Task to complete:
Determine how many lines in the records that follow hold the string "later". Only that number should be returned.

Study material:
......

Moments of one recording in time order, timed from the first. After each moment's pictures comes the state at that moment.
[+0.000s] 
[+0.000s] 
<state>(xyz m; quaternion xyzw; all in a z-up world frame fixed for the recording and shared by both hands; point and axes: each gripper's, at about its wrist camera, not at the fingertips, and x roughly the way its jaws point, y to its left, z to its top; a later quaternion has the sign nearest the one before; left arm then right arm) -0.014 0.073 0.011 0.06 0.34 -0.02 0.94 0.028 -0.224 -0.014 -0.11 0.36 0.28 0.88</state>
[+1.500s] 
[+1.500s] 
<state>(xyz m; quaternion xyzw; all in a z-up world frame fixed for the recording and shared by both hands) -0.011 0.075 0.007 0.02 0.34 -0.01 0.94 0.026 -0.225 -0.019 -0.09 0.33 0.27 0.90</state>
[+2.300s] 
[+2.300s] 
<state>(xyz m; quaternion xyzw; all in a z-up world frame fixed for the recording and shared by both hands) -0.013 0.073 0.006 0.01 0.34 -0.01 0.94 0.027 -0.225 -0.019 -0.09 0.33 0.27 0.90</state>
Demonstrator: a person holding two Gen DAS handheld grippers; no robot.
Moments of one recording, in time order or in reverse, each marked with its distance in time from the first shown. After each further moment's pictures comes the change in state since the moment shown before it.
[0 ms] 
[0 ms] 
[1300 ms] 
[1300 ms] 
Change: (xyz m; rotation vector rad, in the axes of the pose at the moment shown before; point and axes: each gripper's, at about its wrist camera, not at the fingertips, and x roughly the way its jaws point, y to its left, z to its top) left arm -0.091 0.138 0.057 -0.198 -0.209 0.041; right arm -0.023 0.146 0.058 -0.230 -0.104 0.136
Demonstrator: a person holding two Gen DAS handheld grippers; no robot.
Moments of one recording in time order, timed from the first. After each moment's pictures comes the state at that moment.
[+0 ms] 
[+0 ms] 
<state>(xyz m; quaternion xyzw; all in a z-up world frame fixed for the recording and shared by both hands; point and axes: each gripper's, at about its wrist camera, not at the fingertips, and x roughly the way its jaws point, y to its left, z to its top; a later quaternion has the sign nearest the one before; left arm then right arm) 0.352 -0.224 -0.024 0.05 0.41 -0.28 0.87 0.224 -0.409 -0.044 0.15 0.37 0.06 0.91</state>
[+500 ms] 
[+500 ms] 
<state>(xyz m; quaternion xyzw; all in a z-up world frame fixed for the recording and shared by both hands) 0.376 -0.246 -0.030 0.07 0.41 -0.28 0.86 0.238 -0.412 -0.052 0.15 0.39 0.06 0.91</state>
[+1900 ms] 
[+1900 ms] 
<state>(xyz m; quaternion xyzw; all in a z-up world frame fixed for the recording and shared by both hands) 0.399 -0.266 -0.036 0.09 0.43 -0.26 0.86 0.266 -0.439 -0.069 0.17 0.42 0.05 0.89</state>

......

Task output:
2